Novices often ask another question about exception handling style, but before we address it, there's something in our example that you might not have noticed. Exceptions can actually be thrown a long way: they don't have to be handled immediately. Take another look at this code:

try:
    params = read_params(param_file)
    grid = read_grid(grid_file)
    entropy = lee_entropy(params, grid)
    write_entropy(entropy_file, entropy)
except IOError as err:
    report_error_and_exit('Cannot read/write' + err.filename)
except ArithmeticError as err:
    report_error_and_exit(err.message)

The four lines in the try block are all function calls. They might catch and handle exceptions themselves, but if an exception occurs in one of them that isn't handled internally, Python looks in the calling code for a matching except. If it doesn't find one there, it looks in that function's caller, and so on. If we get all the way back to the main program without finding an exception handler, Python's default behavior is to print an error message like the ones we've been seeing all along.

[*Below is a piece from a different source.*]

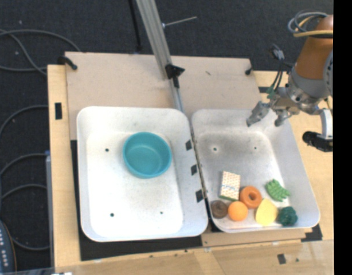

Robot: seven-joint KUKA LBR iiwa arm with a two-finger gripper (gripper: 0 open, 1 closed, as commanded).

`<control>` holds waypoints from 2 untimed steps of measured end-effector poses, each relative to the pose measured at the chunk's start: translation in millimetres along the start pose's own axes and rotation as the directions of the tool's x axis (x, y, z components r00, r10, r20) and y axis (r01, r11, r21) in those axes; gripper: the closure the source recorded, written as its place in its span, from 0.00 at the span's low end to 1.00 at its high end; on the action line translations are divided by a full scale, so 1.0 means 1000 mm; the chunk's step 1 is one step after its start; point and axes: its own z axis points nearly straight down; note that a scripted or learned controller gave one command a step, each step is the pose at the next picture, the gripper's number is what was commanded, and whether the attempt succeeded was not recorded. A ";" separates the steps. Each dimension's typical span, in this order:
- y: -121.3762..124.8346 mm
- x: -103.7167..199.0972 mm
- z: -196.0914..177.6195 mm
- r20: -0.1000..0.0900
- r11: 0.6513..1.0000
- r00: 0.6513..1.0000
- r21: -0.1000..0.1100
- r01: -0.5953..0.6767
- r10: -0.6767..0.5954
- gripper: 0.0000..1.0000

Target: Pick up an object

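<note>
The right bin (pixel 233 148) holds a cluster of small things at its near end: a pale patterned block (pixel 230 184), an orange ring (pixel 251 196), an orange ball (pixel 238 211), a brown ring (pixel 219 209), a yellow lemon-like piece (pixel 266 212), a light green piece (pixel 276 189) and a dark green piece (pixel 288 216). My gripper (pixel 268 114) hangs over the far right corner of that bin, well away from the cluster. Its two grey fingers are spread apart with nothing between them.
A teal bowl (pixel 147 154) sits in the left bin (pixel 107 211). A slanted aluminium post (pixel 157 36) rises from behind the bins, between them. Cables lie on the dark floor at the left.
</note>
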 end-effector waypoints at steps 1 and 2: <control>0.001 0.001 0.042 0.001 1.000 1.000 -0.002 0.002 -0.002 0.00; 0.000 -0.001 0.083 0.001 1.000 1.000 -0.002 0.003 -0.003 0.00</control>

This rule is the origin of the rule throw low, catch high. There are many places in our program where an error might occur. There are only a few, though, where errors can sensibly be handled. For example, a linear algebra library doesn't know whether it's being called directly from the Python interpreter, or whether it's being used as a component in a larger program. In the latter case, the library doesn't know if the program that's calling it is being run from the command line or from a GUI. The library therefore shouldn't try to handle or report errors itself, because it has no way of knowing what the right way to do this is. It should instead just raise an exception, and let its caller figure out how best to handle it.

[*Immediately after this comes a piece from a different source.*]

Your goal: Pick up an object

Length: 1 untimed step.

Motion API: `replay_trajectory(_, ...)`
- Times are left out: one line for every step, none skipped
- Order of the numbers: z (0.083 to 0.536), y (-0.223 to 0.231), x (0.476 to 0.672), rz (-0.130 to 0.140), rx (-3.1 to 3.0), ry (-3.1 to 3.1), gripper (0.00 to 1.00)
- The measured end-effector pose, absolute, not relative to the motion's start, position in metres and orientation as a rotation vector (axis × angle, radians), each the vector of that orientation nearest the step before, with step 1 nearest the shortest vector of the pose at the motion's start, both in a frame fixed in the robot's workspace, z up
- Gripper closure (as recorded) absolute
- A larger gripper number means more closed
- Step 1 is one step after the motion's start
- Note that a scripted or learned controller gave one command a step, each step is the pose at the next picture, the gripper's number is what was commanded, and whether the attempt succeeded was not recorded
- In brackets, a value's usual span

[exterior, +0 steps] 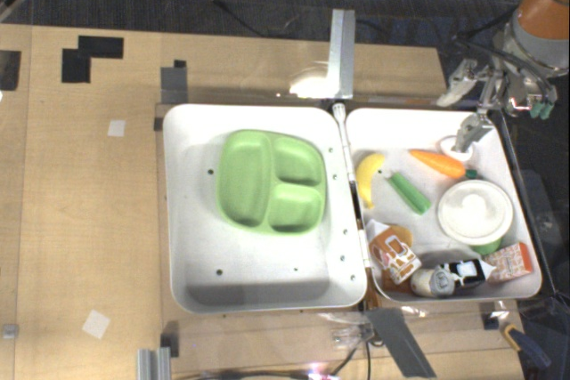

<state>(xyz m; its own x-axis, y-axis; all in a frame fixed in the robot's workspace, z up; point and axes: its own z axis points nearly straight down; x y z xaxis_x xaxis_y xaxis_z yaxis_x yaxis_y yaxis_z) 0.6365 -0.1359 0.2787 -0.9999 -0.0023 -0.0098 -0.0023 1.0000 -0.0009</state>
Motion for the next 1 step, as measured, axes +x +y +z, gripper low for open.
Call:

Finally, we can raise exceptions ourselves if we want to. In fact, we should do this, since it's the standard way in Python to signal that something has gone wrong. Here, for example, is a function that reads a grid and checks its consistency:

def read_grid(grid_file):
    data = read_raw_data(grid_file)
    if not grid_consistent(data):
        raise Exception('Inconsistent grid: ' + grid_file)
    result = normalize_grid(data)
    return result

The raise statement creates a new exception with a meaningful error message. Since read_grid itself doesn't contain a try/except block, this exception will always be thrown up and out of the function, to be caught and handled by whoever is calling read_grid. We can define new types of exceptions if we want to. And we should, so that errors in our code can be distinguished from errors in other people's code. However, this involves classes and objects, which is outside the scope of these lessons.